WHAT IS NEEDED →
The reply must return each line of the data exactly.

[Stored data]
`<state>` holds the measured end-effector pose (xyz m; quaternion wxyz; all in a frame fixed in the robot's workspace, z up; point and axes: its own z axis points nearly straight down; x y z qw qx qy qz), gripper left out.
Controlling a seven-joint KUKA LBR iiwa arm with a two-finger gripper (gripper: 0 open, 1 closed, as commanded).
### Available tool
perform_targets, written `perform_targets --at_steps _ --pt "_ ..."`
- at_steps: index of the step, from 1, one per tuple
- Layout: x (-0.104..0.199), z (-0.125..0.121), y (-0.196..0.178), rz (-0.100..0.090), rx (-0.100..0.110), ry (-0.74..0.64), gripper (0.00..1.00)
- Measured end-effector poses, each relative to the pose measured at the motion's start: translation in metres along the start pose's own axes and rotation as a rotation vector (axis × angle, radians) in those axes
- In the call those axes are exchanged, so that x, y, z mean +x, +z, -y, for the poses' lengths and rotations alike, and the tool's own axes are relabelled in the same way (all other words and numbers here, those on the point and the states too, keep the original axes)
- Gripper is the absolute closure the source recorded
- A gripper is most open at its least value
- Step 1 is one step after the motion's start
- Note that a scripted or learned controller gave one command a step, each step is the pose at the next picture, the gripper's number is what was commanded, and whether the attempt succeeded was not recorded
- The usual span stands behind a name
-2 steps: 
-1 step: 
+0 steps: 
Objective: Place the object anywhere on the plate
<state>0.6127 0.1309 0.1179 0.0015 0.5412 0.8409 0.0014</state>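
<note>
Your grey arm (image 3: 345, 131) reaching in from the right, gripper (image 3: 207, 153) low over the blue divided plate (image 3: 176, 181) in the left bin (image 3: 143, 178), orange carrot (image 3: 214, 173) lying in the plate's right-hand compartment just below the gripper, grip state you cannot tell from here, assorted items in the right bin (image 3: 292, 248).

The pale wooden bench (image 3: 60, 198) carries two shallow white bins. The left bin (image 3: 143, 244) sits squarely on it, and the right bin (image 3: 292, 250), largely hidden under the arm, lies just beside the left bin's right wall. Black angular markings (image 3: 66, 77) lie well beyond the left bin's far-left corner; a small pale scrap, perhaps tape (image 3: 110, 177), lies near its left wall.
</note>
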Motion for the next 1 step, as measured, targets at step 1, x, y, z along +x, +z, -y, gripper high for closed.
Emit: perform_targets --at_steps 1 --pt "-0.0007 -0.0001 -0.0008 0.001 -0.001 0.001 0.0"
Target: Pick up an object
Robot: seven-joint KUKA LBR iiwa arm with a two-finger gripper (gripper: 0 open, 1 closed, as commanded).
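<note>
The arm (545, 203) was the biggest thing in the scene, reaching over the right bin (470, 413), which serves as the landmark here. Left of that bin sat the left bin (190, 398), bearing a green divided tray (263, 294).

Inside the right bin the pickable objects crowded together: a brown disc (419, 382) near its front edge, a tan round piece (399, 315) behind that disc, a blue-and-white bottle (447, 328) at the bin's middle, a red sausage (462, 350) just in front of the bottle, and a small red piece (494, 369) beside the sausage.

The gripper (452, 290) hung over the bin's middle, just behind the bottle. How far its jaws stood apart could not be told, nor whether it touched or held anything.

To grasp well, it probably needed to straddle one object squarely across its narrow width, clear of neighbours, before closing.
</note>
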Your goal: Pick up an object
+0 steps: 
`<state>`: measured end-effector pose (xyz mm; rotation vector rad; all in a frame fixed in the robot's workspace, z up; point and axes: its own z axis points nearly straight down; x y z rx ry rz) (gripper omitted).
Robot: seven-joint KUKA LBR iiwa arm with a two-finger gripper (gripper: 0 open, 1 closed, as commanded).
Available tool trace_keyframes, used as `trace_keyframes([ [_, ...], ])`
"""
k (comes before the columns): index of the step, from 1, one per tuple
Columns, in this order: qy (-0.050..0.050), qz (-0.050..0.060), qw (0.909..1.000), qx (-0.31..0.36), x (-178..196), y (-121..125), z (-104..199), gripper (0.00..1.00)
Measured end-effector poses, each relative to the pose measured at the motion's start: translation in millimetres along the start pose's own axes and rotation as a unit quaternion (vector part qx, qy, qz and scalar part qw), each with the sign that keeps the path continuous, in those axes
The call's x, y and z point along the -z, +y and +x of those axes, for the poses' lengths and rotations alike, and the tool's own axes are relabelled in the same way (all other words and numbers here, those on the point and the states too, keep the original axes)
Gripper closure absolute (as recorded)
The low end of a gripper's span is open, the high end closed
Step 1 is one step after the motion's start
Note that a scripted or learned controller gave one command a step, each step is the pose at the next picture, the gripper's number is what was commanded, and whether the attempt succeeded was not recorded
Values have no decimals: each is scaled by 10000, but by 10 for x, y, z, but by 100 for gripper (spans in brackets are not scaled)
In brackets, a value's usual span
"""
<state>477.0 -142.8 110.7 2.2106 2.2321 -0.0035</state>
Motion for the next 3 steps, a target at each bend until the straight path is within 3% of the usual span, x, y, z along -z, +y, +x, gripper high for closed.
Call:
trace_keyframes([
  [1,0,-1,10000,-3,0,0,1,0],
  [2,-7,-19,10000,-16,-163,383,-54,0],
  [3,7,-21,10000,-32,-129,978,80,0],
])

SOLUTION TO THE EXERCISE →
`<state>` holds the measured end-effector pose (xyz m; quaternion wxyz; all in a frame fixed in the robot's workspace, z up; point and axes: its own z axis points nearly straight down; x y z qw qx qy qz), gripper left out.
Controlling a seven-joint KUKA LBR iiwa arm with a two-finger gripper (gripper: 0 open, 1 closed, as commanded).
### Available tool
perform_targets, written `perform_targets --at_steps _ --pt "_ ..."`
- at_steps: index of the step, from 1, one per tuple
- Layout: x (-0.104..0.199), z (-0.125..0.121), y (-0.196..0.178), rz (-0.100..0.090), rx (-0.100..0.110), ry (-0.74..0.64), gripper (0.00..1.00)
- Measured end-effector poses, each relative to the pose measured at the motion's start: translation in metres along the start pose's own axes and rotation as a rotation vector (axis × angle, radians) in those axes
- In the call those axes are exchanged, so that x, y, z mean +x, +z, -y, for the poses' lengths and rotations alike, and the tool's own axes are relabelled in the same way (all other words and numbers here, those on the point and the states too, keep the original axes)
- Gripper is the absolute closure the source recorded
- A gripper is most open at its least value
- Step 1 is one step after the motion's start
- Note that a scripted or learned controller gave one command a step, each step is the pose at the next picture, the gripper's number is what was commanded, and whether the attempt succeeded was not recorded
- The usual span stands behind a name
-2 steps: 
-1 step: 
+0 steps: 
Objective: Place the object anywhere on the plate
<state>0.6127 0.1309 0.1179 0.0015 0.5412 0.8409 0.0014</state>
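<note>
Your grey arm (image 3: 345, 131) reaching in from the right, gripper (image 3: 207, 153) low over the blue divided plate (image 3: 176, 181) in the left bin (image 3: 143, 178), orange carrot (image 3: 214, 173) lying in the plate's right-hand compartment just below the gripper, grip state you cannot tell from here, assorted items in the right bin (image 3: 292, 248).

The pale wooden bench (image 3: 60, 198) carries two shallow white bins. The left bin (image 3: 143, 244) sits squarely on it, and the right bin (image 3: 292, 250), largely hidden under the arm, lies just beside the left bin's right wall. Black angular markings (image 3: 66, 77) lie well beyond the left bin's far-left corner; a small pale scrap, perhaps tape (image 3: 110, 177), lies near its left wall.
</note>
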Motion for the next 1 step, as measured, targets at step 1, x, y, z along +x, +z, -y, gripper high for closed.
Emit: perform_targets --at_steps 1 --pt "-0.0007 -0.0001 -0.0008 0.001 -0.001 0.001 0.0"
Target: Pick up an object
Robot: seven-joint KUKA LBR iiwa arm with a two-finger gripper (gripper: 0 open, 1 closed, as commanded).
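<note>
The arm (545, 203) was the biggest thing in the scene, reaching over the right bin (470, 413), which serves as the landmark here. Left of that bin sat the left bin (190, 398), bearing a green divided tray (263, 294).

Inside the right bin the pickable objects crowded together: a brown disc (419, 382) near its front edge, a tan round piece (399, 315) behind that disc, a blue-and-white bottle (447, 328) at the bin's middle, a red sausage (462, 350) just in front of the bottle, and a small red piece (494, 369) beside the sausage.

The gripper (452, 290) hung over the bin's middle, just behind the bottle. How far its jaws stood apart could not be told, nor whether it touched or held anything.

To grasp well, it probably needed to straddle one object squarely across its narrow width, clear of neighbours, before closing.
</note>
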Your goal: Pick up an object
+0 steps: 
`<state>`: measured end-effector pose (xyz mm; rotation vector rad; all in a frame fixed in the robot's workspace, z up; point and axes: its own z axis points nearly straight down; x y z rx ry rz) (gripper omitted).
Robot: seven-joint KUKA LBR iiwa arm with a two-finger gripper (gripper: 0 open, 1 closed, as commanded).
Available tool trace_keyframes, used as `trace_keyframes([ [_, ...], ])`
"""
k (comes before the columns): index of the step, from 1, one per tuple
Columns, in this order: qy (-0.050..0.050), qz (-0.050..0.060), qw (0.909..1.000), qx (-0.31..0.36), x (-178..196), y (-121..125), z (-104..199), gripper (0.00..1.00)
Measured end-effector poses, each relative to the pose measured at the motion's start: translation in millimetres along the start pose's own axes and rotation as a unit quaternion (vector part qx, qy, qz and scalar part qw), each with the sign that keeps the path continuous, in those axes
The call's x, y and z point along the -z, +y and +x of those axes, for the poses' lengths and rotations alike, and the tool's own axes are relabelled in the same way (all other words and numbers here, those on the point and the states too, keep the original axes)
Gripper closure absolute (as recorded)
The low end of a gripper's span is open, the high end closed
Step 1 is one step after the motion's start
Note that a scripted or learned controller gave one command a step, each step is the pose at the next picture, the gripper's number is what was commanded, and whether the attempt succeeded was not recorded
Values have no decimals: each is scaled by 10000, but by 10 for x, y, z, but by 100 for gripper (spans in brackets are not scaled)
In brackets, a value's usual span
"""
<state>477.0 -142.8 110.7 2.2106 2.2321 -0.0035</state>
Motion for the next 3 steps, a target at each bend until the straight path is within 3% of the usual span, x, y, z along -z, +y, +x, gripper high for closed.
Call:
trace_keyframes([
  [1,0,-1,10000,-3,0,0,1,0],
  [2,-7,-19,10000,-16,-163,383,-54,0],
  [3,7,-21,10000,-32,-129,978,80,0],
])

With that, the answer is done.